Moving to a new city in a completely new part of the country, starting a new job, and living with new people was something I thought I was really going to struggle with. Despite all the newness and big changes that have happened over the last few weeks, I have been surprised at how happy and content I feel. I am so lucky to live with the four other people that I do. I know without them, I would not be as happy as I am. Being able to come home after a long day of work and have people there who know just what I am experiencing helps so much.
Liz, Ali, Dave, and Dave (Mills and Wats for short) and I live right on the edge of Rockhurst University’s campus. Our house is tiny, but it’s very homey! Its all one floor, 3 bedrooms, 1 bathroom (!!), kitchen, living room, and dining room. We have a little front and back yard, a front porch, a small deck in the back, and a garage. Ali and I share a room with bunk beds and 1 dresser and closet for both of us. Luckily that just means my wardrobe doubled! J
All of my community members have different placements around Kansas City. Liz works at the Kansas City Free Health Clinic. Ali works at the Migrant Farmers Workers Project. Wats works at Operation Breakthrough. Mills works at Donnelly College which is right next door to Bishop Ward. The two of us drive over from Missouri together in a red jeep that says “Donnelly College Parking Control” on it. It’s got about 194000 miles on it and I am just praying it makes it through the whole year!

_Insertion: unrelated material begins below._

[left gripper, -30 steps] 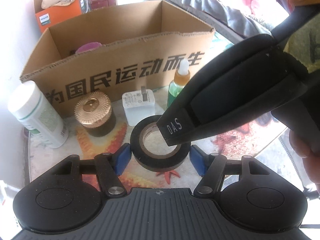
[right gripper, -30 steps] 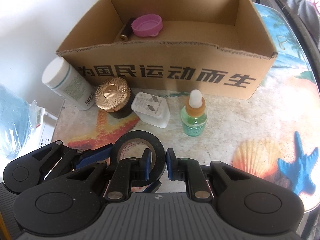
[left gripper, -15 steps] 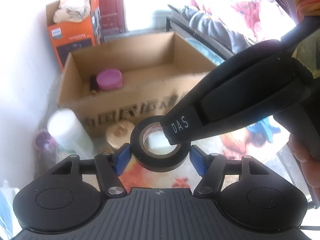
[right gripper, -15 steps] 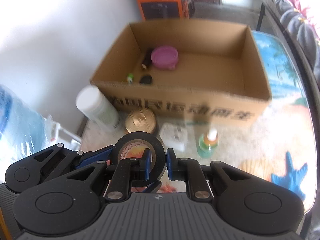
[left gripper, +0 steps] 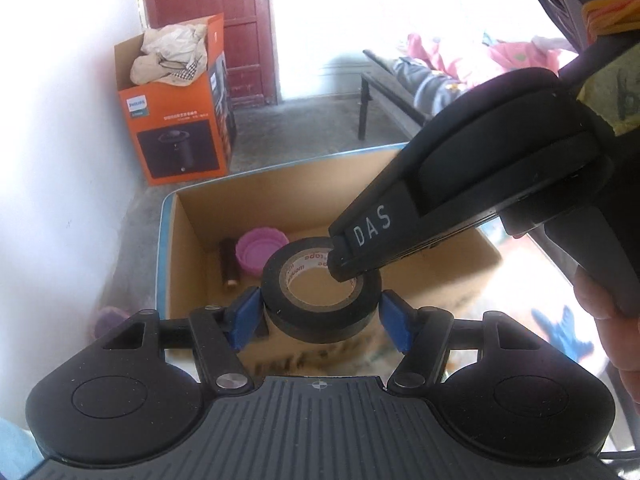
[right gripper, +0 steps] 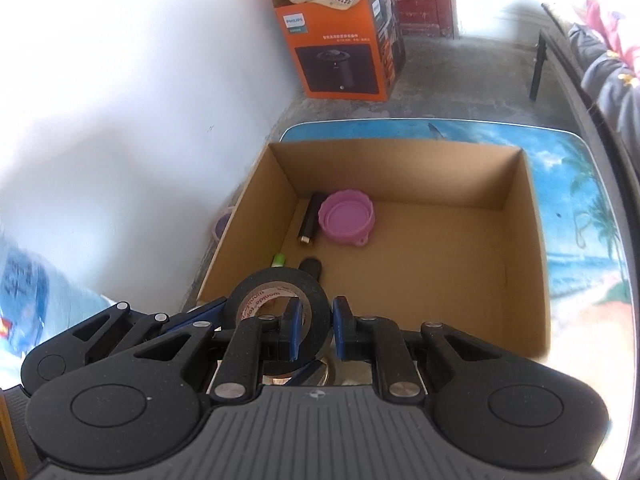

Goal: Organize rigid objects
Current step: 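Carry the tape roll into the box and open the right gripper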

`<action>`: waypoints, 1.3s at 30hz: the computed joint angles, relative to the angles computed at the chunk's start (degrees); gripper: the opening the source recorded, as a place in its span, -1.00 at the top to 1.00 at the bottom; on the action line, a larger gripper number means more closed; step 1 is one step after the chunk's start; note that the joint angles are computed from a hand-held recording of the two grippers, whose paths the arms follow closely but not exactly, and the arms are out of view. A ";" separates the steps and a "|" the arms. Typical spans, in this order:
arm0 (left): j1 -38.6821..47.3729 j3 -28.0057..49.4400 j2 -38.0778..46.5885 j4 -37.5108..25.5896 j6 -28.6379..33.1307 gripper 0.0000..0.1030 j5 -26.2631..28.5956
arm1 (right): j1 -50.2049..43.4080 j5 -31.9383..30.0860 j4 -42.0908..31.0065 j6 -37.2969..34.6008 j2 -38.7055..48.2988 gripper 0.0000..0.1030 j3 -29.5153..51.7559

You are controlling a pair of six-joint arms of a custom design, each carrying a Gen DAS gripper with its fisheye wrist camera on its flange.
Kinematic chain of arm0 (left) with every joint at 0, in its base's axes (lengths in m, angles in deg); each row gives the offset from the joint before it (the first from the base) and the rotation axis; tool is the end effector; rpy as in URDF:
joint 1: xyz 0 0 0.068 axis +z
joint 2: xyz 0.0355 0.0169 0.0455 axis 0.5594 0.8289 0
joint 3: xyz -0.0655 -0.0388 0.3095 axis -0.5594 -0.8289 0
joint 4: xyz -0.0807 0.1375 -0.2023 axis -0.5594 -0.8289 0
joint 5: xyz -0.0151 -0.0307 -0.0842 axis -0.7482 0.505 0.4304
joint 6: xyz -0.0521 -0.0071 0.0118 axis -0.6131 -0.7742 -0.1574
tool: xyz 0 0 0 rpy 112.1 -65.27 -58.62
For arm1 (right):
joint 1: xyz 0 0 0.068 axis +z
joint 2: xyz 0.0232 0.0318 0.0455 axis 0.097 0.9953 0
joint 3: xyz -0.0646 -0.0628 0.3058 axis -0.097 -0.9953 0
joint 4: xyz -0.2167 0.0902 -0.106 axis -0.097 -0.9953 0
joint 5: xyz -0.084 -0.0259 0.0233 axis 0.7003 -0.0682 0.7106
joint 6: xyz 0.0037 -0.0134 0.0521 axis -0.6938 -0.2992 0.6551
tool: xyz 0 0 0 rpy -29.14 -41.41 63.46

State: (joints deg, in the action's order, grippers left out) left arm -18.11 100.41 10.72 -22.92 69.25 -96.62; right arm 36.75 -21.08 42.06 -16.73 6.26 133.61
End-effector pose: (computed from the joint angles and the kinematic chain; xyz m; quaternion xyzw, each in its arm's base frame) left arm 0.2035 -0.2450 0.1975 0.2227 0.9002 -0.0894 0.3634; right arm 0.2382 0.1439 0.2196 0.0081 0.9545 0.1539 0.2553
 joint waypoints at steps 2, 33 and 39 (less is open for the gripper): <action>2.09 2.70 2.68 -0.45 0.25 -0.25 1.64 | -3.55 -3.24 0.63 -2.34 3.21 0.66 2.06; 12.55 31.97 31.70 -23.47 -2.29 -0.41 15.69 | -16.66 -21.88 -4.49 -14.77 43.72 0.63 25.31; 11.91 28.48 28.77 -20.79 -2.61 -0.48 14.56 | -16.85 -21.71 -1.59 -13.66 41.22 0.62 22.53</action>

I am still adjusting to being a high school religion teacher and working in the Campus Ministry office at BWHS. I’ve learned to respond to Ms. Fox, but I always look around for my mom when the kids call me Mrs. Fox! Everything here is fast paced and I always feel like I have a million things to do (or that I should be doing!) It’s hard to keep up with these teachers who have been teaching before I was born! And it’s hard to adjust to being the newest and youngest teacher in the building. I am lucky that BWHS is such a great community. Sometimes when I am standing up in front of my class, I have one of those “I can’t believe this is my life” moments. I feel like I still should be wearing my uniform at O’Connell and listening to my teachers go on and go. Instead I am the one trying to get students to be engaged and interested in the Sacraments. Not an easy task! I love my classes, both are very different groups of students, but they always make me laugh and I’ve been surprised to learn how much I enjoy being around high schoolers. I really like getting to know my students better and being able to connect with them because I am so close to their age. I am learning a lot about being a teacher and what works and what doesn’t work in the classroom. Some days I feel severely under qualified for dealing with the issues at hand, but other days I feel like I know just what to do.
I am not sure how regularly I will be able to update this blog, we do not have internet at home. I’ll try to keep you all update on life in the MidWest, its definitely different then life on the East Coast!
Me, Mills, Ali, Wats, and Liz at orientation in Indiana!